Ganeor is a small Village/hamlet in Khunti Block in Khunti District of Jharkhand State, India. It comes under Ganeor Panchayath. It is located south of District headquarters Khunti and 35 km from State capital Ranchi.

Physiography
Ganeor is surrounded by Murhu Block towards South, Karra Block towards west, Bandgaon Block towards South, Torpa Block towards west. 
Khunti, Ranchi, Barughutu are Chakradharpur are the nearby cities to Ganeor.

Geography
Ganeor is geographically rich as on the north east lies a pair small Mountains known as "Bhalki pahad". 
North is surrounded by large Precambrian rocks which are said to be abode of Tigers known as "Bagh Lata".

Demographics 
Hindi is the local language in Ganeor.

Transport

Rail
There is no railway station near to Ganeor in less than 10 km.
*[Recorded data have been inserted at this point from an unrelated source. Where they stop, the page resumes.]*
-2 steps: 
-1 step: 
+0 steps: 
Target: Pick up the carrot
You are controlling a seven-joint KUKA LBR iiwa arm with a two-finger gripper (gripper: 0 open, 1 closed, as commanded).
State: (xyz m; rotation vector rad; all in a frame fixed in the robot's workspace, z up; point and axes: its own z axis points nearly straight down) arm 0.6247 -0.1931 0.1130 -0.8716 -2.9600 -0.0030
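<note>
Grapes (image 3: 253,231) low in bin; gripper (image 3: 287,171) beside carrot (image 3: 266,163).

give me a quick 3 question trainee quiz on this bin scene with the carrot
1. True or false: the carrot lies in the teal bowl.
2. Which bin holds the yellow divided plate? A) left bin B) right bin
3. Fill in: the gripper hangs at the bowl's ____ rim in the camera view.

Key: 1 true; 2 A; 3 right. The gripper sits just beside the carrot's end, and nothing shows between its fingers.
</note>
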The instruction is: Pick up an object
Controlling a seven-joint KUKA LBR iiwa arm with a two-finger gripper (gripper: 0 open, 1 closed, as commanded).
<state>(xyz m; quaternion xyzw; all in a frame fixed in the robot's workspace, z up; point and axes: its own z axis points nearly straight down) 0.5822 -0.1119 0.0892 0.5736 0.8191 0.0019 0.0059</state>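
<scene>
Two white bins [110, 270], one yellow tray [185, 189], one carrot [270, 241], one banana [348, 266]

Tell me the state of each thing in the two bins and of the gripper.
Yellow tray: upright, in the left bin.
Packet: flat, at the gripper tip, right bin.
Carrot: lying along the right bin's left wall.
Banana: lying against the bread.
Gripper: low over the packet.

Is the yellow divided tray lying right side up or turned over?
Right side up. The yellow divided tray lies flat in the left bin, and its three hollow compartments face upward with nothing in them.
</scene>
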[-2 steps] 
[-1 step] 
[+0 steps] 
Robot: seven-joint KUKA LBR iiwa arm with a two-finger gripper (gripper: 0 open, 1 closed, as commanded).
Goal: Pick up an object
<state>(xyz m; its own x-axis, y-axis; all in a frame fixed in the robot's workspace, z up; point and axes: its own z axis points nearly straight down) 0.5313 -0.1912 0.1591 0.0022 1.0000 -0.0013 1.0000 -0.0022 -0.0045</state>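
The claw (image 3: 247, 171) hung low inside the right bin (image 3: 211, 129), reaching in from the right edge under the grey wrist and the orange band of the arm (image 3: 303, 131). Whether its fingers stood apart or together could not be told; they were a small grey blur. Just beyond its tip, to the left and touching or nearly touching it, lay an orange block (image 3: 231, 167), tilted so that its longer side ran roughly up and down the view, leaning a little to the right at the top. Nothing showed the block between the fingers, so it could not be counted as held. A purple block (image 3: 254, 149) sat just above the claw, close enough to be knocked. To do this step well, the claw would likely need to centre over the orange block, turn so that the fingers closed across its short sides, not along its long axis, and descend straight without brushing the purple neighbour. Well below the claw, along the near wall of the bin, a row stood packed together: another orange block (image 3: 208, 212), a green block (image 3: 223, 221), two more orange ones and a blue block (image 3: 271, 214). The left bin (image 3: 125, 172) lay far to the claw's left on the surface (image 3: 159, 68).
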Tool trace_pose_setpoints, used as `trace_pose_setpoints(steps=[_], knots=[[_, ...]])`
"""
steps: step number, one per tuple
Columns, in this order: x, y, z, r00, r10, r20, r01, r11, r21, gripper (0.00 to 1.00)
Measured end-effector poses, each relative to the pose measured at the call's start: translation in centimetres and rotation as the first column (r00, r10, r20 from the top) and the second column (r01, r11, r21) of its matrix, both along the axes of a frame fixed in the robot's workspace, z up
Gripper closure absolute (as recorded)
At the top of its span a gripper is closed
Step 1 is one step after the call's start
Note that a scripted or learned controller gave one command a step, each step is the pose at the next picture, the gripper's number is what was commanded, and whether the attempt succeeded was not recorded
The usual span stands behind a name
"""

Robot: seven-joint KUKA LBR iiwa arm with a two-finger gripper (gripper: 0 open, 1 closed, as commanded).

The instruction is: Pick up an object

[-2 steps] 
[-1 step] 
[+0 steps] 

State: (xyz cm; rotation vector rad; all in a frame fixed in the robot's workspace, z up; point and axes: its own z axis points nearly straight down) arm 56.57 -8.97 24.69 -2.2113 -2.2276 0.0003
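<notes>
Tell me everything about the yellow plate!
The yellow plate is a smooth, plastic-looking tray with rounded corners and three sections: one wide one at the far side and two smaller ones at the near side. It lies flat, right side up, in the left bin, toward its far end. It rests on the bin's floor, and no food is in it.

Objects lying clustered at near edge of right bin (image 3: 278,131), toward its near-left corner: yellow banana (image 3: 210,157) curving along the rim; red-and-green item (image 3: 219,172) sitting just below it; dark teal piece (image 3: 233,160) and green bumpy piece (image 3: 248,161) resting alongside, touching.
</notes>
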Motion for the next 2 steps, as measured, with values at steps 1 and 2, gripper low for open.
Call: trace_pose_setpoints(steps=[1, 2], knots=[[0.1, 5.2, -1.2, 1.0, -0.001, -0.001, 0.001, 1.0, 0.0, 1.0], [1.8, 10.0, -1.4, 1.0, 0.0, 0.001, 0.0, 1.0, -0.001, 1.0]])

However Hatia railway station is major railway station 29 km near to Ganeor.

Roadways
Roads connecting major cities are providing movement for passenger and freight traffic. There is a district road connecting Torpa, Murhu, Govindpur, Khunti and Ranchi.

Healthcare
To cater the medical needs of patients, especially those with tuberculosis, people go to:
 Govt. Hospital Khunti
 Ramkrishna Sanatorium

Schools and colleges
For making children literate the state government provides:

 Govt. Basic School 
 Jaipal Singh High School
 Birsa College, Khunti
 St. Joseph Intermediate College, Torpa

Place for worship
There is a catholic church in the village, where villagers and nearby people come to offer mass.